(Records from a data collection)

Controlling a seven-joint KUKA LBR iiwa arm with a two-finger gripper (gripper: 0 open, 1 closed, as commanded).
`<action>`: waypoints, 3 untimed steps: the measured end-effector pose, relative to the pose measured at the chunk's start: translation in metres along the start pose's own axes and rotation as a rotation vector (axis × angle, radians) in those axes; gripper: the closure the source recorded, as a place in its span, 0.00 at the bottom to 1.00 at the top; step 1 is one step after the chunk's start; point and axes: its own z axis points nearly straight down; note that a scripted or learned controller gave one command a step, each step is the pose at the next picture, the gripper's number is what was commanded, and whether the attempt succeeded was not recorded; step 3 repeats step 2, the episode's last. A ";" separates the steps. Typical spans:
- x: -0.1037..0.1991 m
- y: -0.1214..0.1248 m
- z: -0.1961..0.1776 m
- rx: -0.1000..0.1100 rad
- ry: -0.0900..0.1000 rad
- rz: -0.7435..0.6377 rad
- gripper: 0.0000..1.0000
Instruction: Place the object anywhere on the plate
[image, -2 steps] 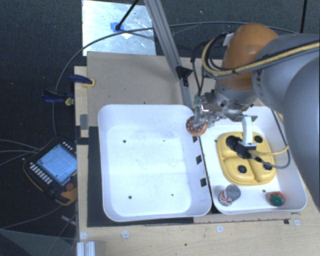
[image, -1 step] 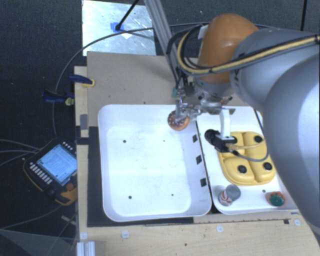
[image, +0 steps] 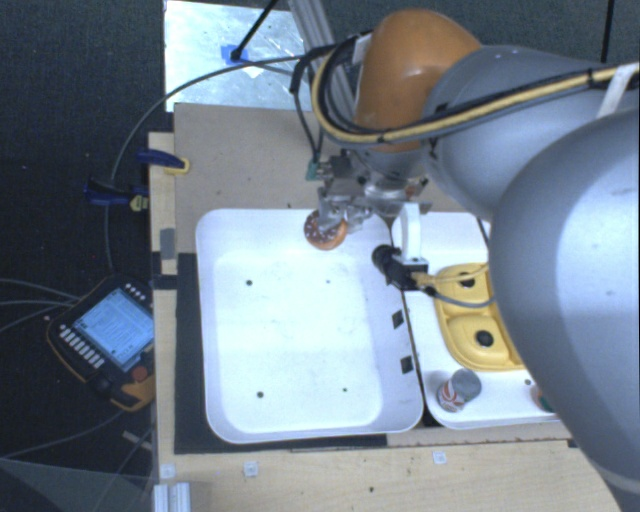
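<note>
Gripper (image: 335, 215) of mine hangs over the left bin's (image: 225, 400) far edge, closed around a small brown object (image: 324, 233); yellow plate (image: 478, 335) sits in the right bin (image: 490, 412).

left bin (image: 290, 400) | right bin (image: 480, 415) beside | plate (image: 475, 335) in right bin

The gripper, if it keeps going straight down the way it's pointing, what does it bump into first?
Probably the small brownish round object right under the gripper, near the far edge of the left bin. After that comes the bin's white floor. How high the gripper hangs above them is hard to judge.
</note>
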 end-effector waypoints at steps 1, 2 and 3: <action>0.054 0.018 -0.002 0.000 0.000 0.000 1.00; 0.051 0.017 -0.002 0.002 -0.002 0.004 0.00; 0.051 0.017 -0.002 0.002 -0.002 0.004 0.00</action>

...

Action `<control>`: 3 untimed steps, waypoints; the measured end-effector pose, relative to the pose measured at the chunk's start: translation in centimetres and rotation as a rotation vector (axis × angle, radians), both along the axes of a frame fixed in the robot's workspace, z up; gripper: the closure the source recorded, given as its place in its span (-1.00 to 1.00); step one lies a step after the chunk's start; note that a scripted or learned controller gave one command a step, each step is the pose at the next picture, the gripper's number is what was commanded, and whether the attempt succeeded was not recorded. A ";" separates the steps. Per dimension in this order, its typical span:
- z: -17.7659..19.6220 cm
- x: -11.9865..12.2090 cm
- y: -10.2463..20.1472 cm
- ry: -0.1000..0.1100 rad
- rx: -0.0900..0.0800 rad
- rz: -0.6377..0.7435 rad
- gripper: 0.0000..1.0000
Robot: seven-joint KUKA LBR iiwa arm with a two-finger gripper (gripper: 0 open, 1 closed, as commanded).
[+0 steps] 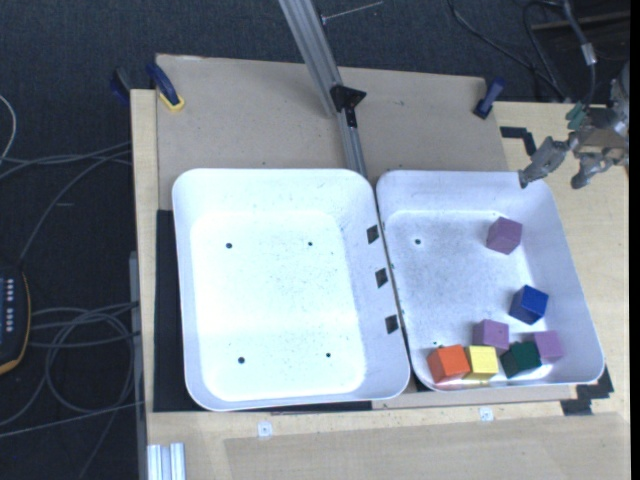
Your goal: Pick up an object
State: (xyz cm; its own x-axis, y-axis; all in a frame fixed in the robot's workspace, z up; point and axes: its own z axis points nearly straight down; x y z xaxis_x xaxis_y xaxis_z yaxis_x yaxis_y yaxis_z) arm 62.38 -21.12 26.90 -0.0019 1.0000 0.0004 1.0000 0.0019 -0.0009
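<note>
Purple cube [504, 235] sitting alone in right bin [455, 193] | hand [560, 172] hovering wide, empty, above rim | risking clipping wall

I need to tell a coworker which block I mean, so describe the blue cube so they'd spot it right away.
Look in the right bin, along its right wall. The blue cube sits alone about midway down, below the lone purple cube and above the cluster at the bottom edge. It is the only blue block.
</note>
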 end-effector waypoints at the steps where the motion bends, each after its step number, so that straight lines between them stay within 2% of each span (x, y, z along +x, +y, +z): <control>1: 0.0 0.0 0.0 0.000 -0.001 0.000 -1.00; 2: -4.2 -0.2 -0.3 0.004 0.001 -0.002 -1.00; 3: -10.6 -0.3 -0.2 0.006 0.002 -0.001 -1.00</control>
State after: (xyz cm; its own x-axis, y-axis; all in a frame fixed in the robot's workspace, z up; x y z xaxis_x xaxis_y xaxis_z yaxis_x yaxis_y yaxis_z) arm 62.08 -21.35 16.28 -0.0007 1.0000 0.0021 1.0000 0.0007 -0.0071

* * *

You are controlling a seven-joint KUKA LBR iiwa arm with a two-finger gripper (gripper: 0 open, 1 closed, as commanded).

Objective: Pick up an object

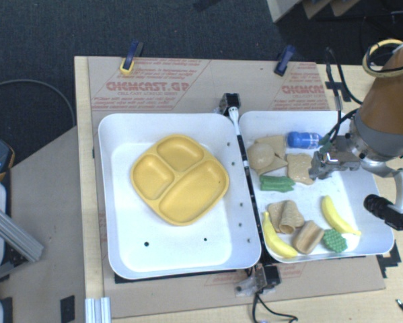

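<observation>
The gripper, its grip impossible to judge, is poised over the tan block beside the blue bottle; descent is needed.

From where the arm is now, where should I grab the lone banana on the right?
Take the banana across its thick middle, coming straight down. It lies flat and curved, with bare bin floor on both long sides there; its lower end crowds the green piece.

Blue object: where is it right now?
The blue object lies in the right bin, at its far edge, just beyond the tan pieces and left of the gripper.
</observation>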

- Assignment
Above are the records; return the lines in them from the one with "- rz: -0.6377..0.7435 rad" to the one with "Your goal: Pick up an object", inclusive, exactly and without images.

- Exercise answer
- rz: -0.6377..0.7435 rad
- gripper: 0.0000..1.0000
Robot: seven-joint KUKA LBR iiwa arm with a two-finger gripper (gripper: 0 open, 1 closed, as commanded).
[+0 steps] 
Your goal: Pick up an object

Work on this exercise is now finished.